▶ **Information supplied**
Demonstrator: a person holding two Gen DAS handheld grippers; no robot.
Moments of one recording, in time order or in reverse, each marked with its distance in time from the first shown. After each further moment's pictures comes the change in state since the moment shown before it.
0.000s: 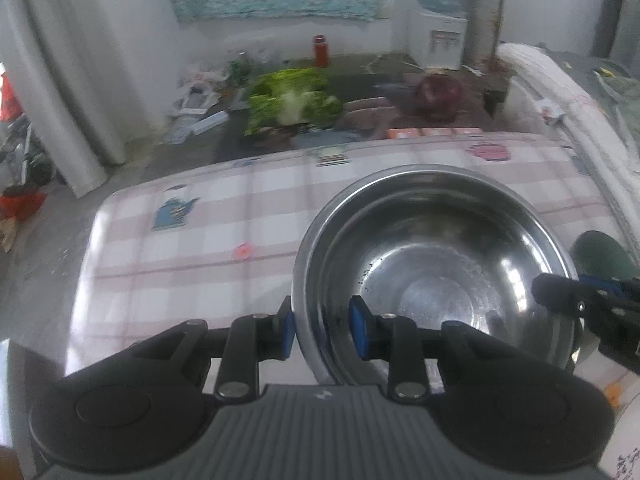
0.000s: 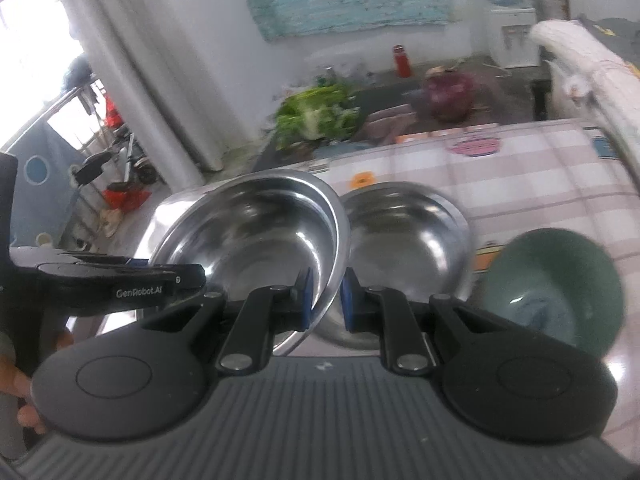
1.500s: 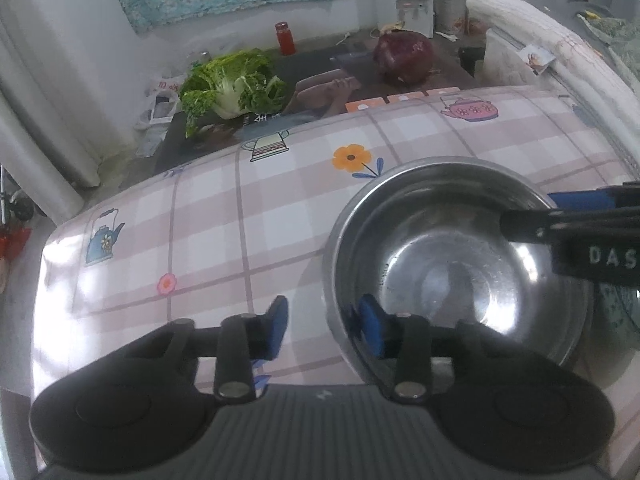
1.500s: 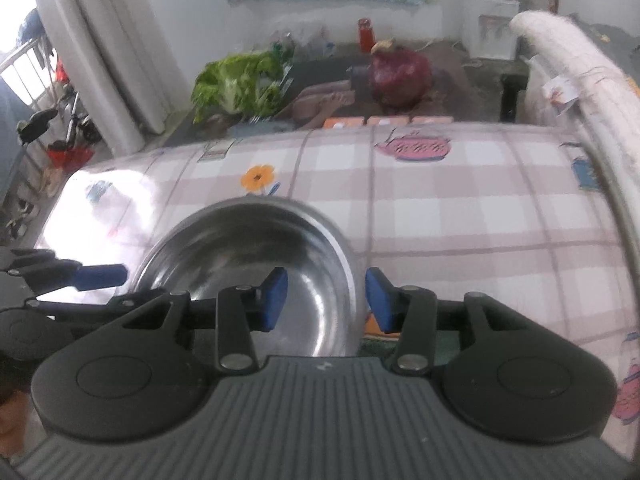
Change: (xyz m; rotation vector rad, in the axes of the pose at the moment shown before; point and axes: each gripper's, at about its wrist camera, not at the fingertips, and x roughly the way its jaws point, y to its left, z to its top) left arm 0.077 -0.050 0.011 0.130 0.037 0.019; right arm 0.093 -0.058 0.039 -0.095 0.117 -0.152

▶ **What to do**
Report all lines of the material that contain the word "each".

▶ **Answer box**
Moments of one recording, in time order or in reverse, each marked with its distance in time from the first shown. After each further moment's pictures comes the change in state since the moment shown before it.
Change: (xyz m; rotation vector rad, in the axes of the pose at the moment shown before; point and axes: each gripper's, at about its wrist camera, not at the fingertips, and x roughly the way its jaws point, y to its left, z to its top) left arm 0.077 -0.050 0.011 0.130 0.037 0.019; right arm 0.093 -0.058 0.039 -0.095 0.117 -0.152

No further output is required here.